# Fourier integrals

I'm starting with the fourier theme and I need to demonstrate a couple of integrals, but I'm coming back and I do not understand much, could you please help

1. $\int_d^{d+T}\sin(n\omega t)dt = 0$

2. $\int_d^{d+T}\sin(m\omega t)\sin(n\omega t)dt = \left\{ \begin{array}{ll} 0 \text{ for } m\neq n \\ \frac{1}{2T} \text{ for } m=m \end{array}\right.$

I would greatly appreciate your help

• By sen, do you mean $\sin$? Also, I'm not sure what you're trying to say in number $2$ relating $m$ and $n$ and the results of the integral. Apr 18, 2017 at 14:19
• The second equation is badly formatted version of the orthogonality relationship Apr 18, 2017 at 14:55
• I've suggested an edit to improve the readability of your conditional equation and now that I think of it I put the not equals sign in the wrong place Apr 18, 2017 at 15:02
• @Triatticus $\delta_{mn}/(2T)$ would not be better?
– Jon
Apr 18, 2017 at 17:48
• Depends on how people feel about it, honestly it doesn't matter no?
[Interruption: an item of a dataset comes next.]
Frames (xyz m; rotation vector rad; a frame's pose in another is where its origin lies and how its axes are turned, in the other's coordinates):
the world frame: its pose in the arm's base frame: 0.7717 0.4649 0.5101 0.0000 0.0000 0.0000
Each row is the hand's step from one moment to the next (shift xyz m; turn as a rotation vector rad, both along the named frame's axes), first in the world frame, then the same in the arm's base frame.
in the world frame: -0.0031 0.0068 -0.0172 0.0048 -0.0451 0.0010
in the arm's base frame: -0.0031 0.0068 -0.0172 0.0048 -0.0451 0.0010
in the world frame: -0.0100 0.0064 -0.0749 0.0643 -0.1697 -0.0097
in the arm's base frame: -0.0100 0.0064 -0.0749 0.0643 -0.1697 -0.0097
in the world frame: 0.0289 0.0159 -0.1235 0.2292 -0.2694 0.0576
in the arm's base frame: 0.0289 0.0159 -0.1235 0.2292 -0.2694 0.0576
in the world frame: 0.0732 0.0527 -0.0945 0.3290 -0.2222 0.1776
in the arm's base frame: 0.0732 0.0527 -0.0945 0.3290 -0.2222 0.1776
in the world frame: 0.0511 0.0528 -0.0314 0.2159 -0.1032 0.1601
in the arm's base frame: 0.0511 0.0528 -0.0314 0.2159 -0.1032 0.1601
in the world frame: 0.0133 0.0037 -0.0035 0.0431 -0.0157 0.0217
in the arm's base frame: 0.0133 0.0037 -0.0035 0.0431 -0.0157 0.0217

Also @user426995 you just need to re-edit to adjust where the not equal signs are, plus there is an m where there should be an n that was my mistake Apr 18, 2017 at 18:49

This a wonderful exercise that uses trig identities. I assume you can do the first integral. If you have any difficulty the answer is $\frac{-1}{nw} [cos(n w (d+T)) - cos(n w(d))]$The second one can be completed by using the trig identity $sin(x)^{2}= \frac{1}{2}(1 - cos(2x))$ for n=m case. Then you can use $sin(a)sin(b) = \frac{1}{2}[cos(a+b)-cos(a-b)]$ identity for the other. Hope this answers your question.